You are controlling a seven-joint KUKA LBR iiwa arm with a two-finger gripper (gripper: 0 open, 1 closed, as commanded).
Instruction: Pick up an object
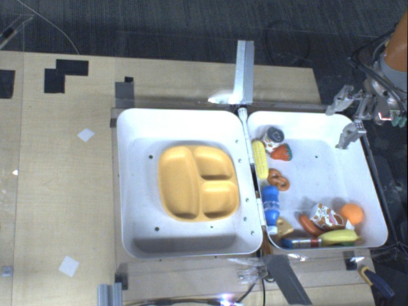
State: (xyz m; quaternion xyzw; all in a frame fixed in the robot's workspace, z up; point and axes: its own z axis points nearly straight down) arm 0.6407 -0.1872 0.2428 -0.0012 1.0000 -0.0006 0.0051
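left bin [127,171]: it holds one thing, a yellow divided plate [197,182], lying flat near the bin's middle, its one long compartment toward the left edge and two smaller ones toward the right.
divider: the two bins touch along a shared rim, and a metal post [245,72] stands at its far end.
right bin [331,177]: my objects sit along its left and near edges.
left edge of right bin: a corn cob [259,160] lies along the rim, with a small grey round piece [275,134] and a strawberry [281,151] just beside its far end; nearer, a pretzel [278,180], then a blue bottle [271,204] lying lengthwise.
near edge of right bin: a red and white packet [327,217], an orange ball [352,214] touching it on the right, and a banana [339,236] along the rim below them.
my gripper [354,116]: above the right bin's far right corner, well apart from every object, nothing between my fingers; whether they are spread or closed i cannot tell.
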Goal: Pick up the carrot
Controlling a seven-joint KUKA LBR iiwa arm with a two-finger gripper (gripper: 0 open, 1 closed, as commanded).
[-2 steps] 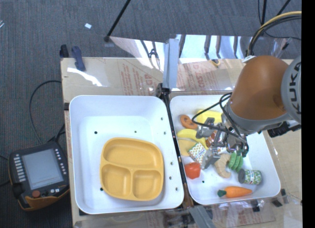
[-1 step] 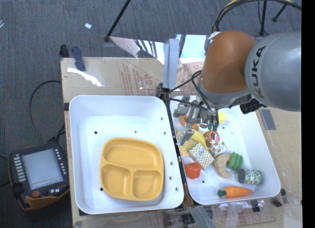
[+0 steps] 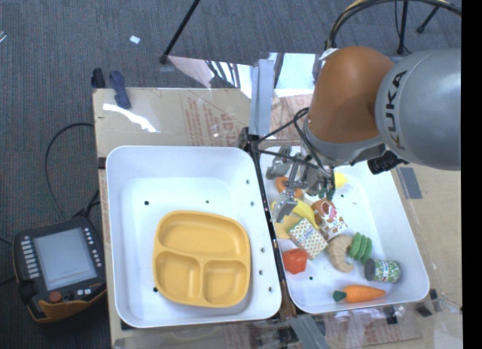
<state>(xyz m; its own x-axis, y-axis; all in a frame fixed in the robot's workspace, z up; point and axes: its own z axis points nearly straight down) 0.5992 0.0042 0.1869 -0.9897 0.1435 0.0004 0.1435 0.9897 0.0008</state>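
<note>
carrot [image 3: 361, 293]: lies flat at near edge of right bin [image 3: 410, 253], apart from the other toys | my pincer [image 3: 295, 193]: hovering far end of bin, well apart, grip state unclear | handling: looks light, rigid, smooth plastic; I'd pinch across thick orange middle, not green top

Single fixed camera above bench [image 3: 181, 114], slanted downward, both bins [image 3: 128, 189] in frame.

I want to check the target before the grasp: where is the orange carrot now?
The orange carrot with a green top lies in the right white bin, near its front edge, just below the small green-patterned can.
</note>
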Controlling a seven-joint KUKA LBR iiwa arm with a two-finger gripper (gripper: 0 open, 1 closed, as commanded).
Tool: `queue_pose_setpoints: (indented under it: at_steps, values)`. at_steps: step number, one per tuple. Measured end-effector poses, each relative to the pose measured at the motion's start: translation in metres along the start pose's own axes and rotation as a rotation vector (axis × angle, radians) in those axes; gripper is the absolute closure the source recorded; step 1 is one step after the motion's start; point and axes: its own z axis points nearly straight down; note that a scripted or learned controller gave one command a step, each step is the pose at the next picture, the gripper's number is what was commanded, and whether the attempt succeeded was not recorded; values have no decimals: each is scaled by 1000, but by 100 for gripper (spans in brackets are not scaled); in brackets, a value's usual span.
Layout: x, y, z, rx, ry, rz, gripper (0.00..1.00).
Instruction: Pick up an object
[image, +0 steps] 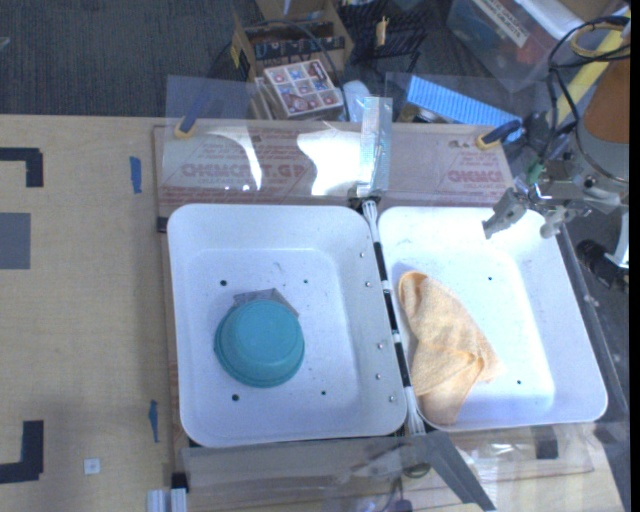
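Observation:
A teal bowl (260, 343) sits upside down in the left bin (200, 240), partly over a grey scrap. An orange-yellow cloth (441, 343) lies crumpled along the left side of the right bin (560, 300). My gripper (524, 214) hangs over the far right corner of the right bin, well away from the cloth. Its two fingers stand apart, open, with nothing between them.
A clear plastic wall with clamps runs behind both bins. Boxes, a blue pad and cables lie beyond it. The arm's body and cables crowd the upper right. The wooden bench extends to the left with black and blue tape marks.

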Motion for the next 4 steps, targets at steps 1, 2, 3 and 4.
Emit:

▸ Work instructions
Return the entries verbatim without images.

▸ Response box
You are controlling a seven-joint KUKA LBR iiwa arm with a two-finger gripper (gripper: 0 open, 1 closed, as commanded).
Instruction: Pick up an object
State: (xyz m; quaternion xyzw; all in a frame fixed in the robot's workspace, z up; point and axes: its own z axis points nearly straight down) arm 0.6407 -0.1872 0.2428 -0.0012 1.0000 -0.0006 0.0051
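left bin [127,171]: it holds one thing, a yellow divided plate [197,182], lying flat near the bin's middle, its one long compartment toward the left edge and two smaller ones toward the right.
divider: the two bins touch along a shared rim, and a metal post [245,72] stands at its far end.
right bin [331,177]: my objects sit along its left and near edges.
left edge of right bin: a corn cob [259,160] lies along the rim, with a small grey round piece [275,134] and a strawberry [281,151] just beside its far end; nearer, a pretzel [278,180], then a blue bottle [271,204] lying lengthwise.
near edge of right bin: a red and white packet [327,217], an orange ball [352,214] touching it on the right, and a banana [339,236] along the rim below them.
my gripper [354,116]: above the right bin's far right corner, well apart from every object, nothing between my fingers; whether they are spread or closed i cannot tell.
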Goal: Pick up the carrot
Controlling a seven-joint KUKA LBR iiwa arm with a two-finger gripper (gripper: 0 open, 1 closed, as commanded).
[-2 steps] 
[-1 step] 
[+0 steps] 
<state>(xyz m; its own x-axis, y-axis; all in a frame fixed in the robot's workspace, z up; point and axes: its own z axis points nearly straight down) 0.5992 0.0042 0.1869 -0.9897 0.1435 0.0004 0.1435 0.9897 0.0008</state>
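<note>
carrot [image 3: 361, 293]: lies flat at near edge of right bin [image 3: 410, 253], apart from the other toys | my pincer [image 3: 295, 193]: hovering far end of bin, well apart, grip state unclear | handling: looks light, rigid, smooth plastic; I'd pinch across thick orange middle, not green top

Single fixed camera above bench [image 3: 181, 114], slanted downward, both bins [image 3: 128, 189] in frame.

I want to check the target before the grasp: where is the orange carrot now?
The orange carrot with a green top lies in the right white bin, near its front edge, just below the small green-patterned can.
</note>
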Controlling a seven-joint KUKA LBR iiwa arm with a two-finger gripper (gripper: 0 open, 1 closed, as commanded).
Tool: `queue_pose_setpoints: (indented under it: at_steps, values)`. at_steps: step number, one per tuple. Measured end-effector poses, each relative to the pose measured at the motion's start: translation in metres along the start pose's own axes and rotation as a rotation vector (axis × angle, radians) in those axes; gripper is the absolute closure the source recorded; step 1 is one step after the motion's start; point and axes: its own z axis points nearly straight down; note that a scripted or learned controller gave one command a step, each step is the pose at the next picture, the gripper's number is what was commanded, and whether the attempt succeeded was not recorded; values have no decimals: each is scaled by 1000, but by 100 for gripper (spans in brackets are not scaled); in brackets, a value's usual span.
Layout: x, y, z, rx, ry, rz, gripper (0.00..1.00).
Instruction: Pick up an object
[image, +0 steps] 
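Observation:
A teal bowl (260, 343) sits upside down in the left bin (200, 240), partly over a grey scrap. An orange-yellow cloth (441, 343) lies crumpled along the left side of the right bin (560, 300). My gripper (524, 214) hangs over the far right corner of the right bin, well away from the cloth. Its two fingers stand apart, open, with nothing between them.
A clear plastic wall with clamps runs behind both bins. Boxes, a blue pad and cables lie beyond it. The arm's body and cables crowd the upper right. The wooden bench extends to the left with black and blue tape marks.
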
Motion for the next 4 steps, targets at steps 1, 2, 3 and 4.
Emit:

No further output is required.